Dengan tergesa-gesa ia mengambil tisu dari meja, mengusap matanya yang basah, dan berkata serak, “Aku juga baru saja dapat kabarnya.” Lalu ia teringat sesuatu, mengeluarkan cek dari tas dan mendorongnya ke hadapan Su Yinqi. “Sepertinya aku tak butuh ini lagi.”
“Kamu kan butuh uang itu?” Su Yinqi menatap matanya yang basah, bibirnya bergetar pelan. “Aku benar-benar belum butuh uang itu, kau pakai saja dulu.”
“Terima kasih, sekarang aku memang tak butuh lagi.” Ia menunduk, matanya yang basah hanya melirik sekilas, tapi hatinya terasa ditusuk jarum.
“Kalau nanti kamu butuh, bilang saja padaku.” Su Yinqi berkata lembut, tangannya menyentuh tangan dingin miliknya di atas meja. “Aku tahu, apapun yang kukatakan sekarang takkan bisa menghiburmu. Tapi aku yakin, aku bisa menjadi pendengar yang baik.”

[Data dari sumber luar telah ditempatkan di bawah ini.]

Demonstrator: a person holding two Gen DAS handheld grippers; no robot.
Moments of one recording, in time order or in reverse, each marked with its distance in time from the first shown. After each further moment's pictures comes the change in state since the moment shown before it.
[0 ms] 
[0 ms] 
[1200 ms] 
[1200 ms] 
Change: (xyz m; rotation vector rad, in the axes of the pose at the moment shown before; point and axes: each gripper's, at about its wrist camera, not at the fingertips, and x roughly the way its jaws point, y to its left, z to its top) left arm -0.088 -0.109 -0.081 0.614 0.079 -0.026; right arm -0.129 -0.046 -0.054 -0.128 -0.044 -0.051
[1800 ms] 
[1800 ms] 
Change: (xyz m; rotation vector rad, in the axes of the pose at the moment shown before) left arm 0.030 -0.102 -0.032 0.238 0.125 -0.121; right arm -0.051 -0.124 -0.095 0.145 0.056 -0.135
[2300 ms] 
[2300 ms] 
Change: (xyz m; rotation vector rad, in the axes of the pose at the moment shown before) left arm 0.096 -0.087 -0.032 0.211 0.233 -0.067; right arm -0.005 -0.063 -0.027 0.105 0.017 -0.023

Kata-katanya lembut, perlahan, seolah mengandung kekuatan yang menenangkan. Ia menarik napas, air mata kembali menggenang.
“Kakakku sudah tiada. Satu-satunya orang yang paling baik padaku di dunia ini sudah tidak ada lagi.” Ia bicara terbata-bata, tisu di tangannya sudah basah oleh air mata.

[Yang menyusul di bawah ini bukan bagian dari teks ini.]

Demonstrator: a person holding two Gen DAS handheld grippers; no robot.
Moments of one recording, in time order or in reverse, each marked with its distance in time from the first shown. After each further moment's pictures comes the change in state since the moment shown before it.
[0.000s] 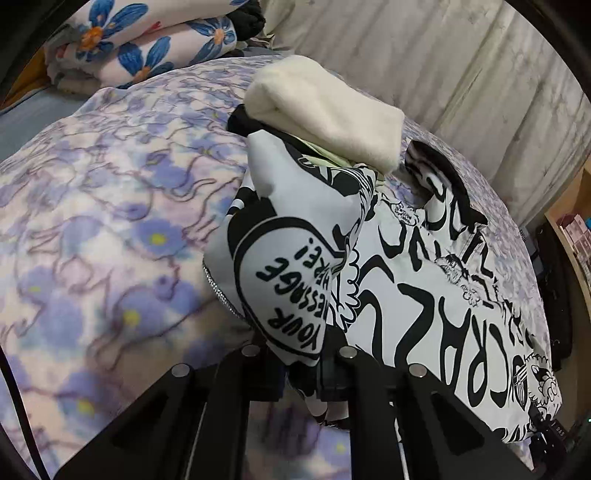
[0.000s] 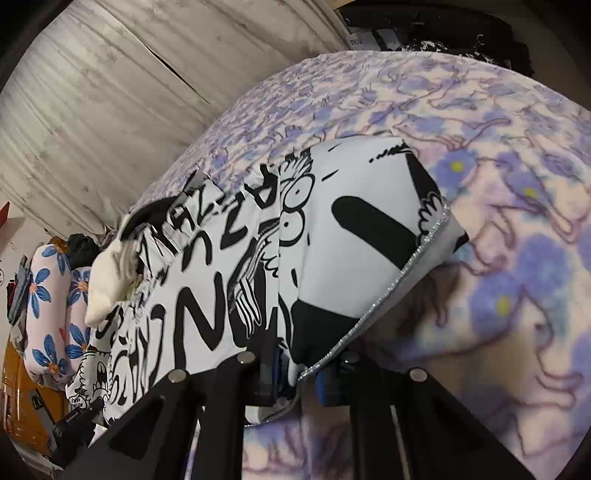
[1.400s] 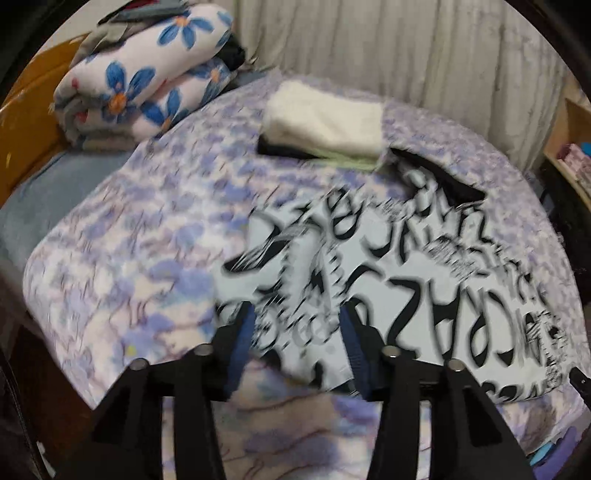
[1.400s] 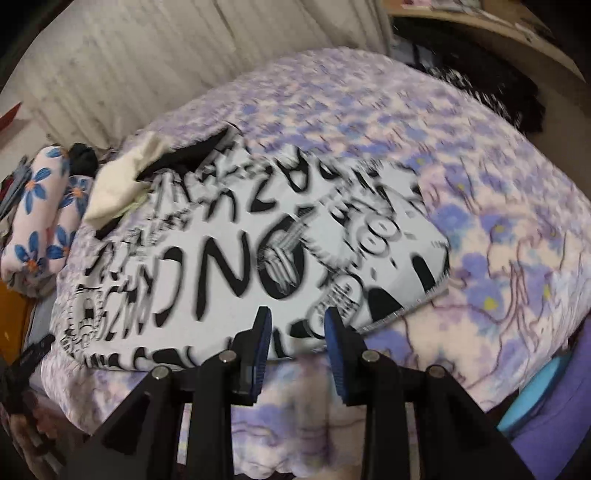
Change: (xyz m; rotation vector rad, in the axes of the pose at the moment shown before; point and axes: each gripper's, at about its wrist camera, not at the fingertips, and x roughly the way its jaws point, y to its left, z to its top) left arm -0.139 0.005 -0.039 0.245 -0.037 0.129; right arm -0.086 0.056 -0.043 -0.318 0.116 -0.112
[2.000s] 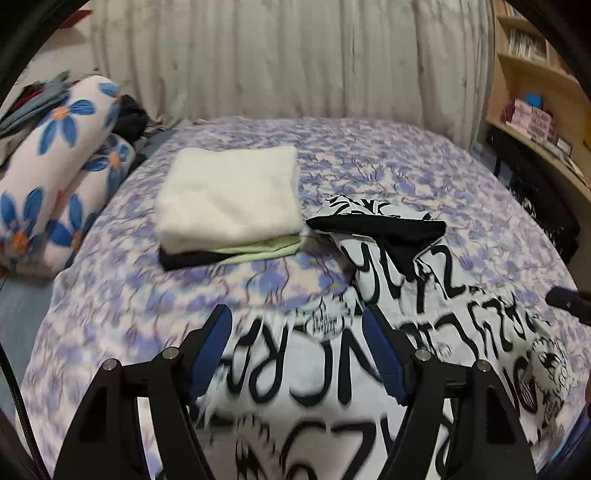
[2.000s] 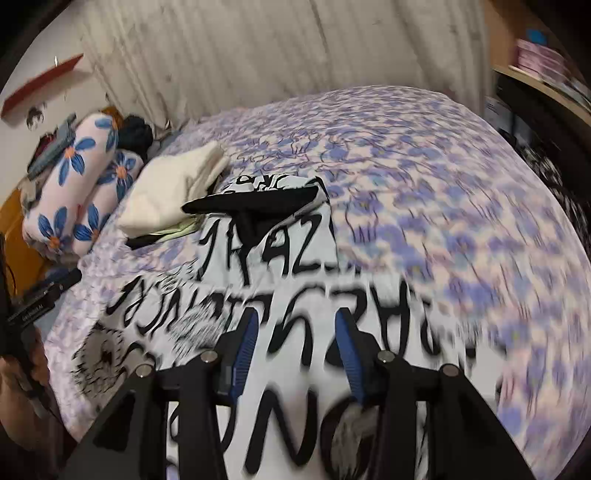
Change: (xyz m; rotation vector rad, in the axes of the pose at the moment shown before) left arm 0.088 -0.113 0.158 0.298 -0.059 -0.139; right arm 0.101 0.078 0.171 -0.294 0.013 0.111
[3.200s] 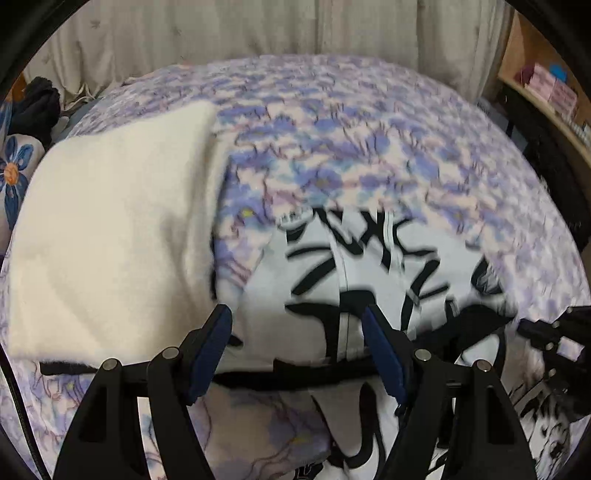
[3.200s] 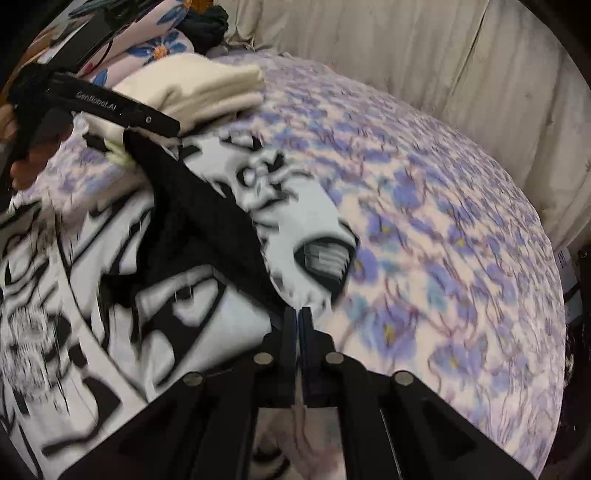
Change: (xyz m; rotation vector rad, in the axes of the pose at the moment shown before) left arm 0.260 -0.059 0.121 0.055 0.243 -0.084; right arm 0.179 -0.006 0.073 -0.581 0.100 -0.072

Su Yinqi memanggil pelayan, lalu mereka berpindah ke ruang kecil di dalam.
Begitu pintu ruang ditutup, emosi yang tadi tertahan akhirnya meledak juga, air mata mengalir deras, tak bisa dihentikan.
Su Yinqi duduk di sampingnya, mengambil sapu tangan dari saku dan menyodorkannya padanya.
“Sejak kecil, hanya kakak yang paling menyayangi aku. Ibuku pergi meninggalkan rumah saat aku baru berusia setahun. Ayahku selalu sibuk di kantor, ia mempekerjakan pengasuh untuk menjaga kami. Pengasuh itu sangat buruk, mengancam kami agar tak mengadu pada ayah. Kalau kami melapor, ia tak akan memberi makan. Ia sering mengurung kami di gudang. Kakak hanya lebih tua dua tahun dariku, tapi ia seperti ibu kecil, berusaha melindungiku semampunya. Tapi kini kakak sudah pergi, tinggallah aku seorang diri.”
Ia menutup mulut dengan sapu tangan, menangis dalam diam dan kepedihan.
Mungkin tak ada seorang pun di dunia yang bisa benar-benar memahami sakit hatinya saat ini.
“Jangan menangis.” Su Yinqi merangkul bahunya, berbisik lembut di telinganya. “Aku tahu rasanya. Setelah kekasihku meninggal, aku juga seperti kamu, tiap malam hanya bisa tidur dengan bantuan obat dan alkohol. Pernah suatu kali, aku hampir mati keracunan dan harus dilarikan ke rumah sakit untuk cuci lambung...”
Mendengar ceritanya, ia mengangkat kepala dari pelukannya, menatapnya. Tapi segera ia sadar sesuatu, lalu buru-buru menarik diri dari pelukannya.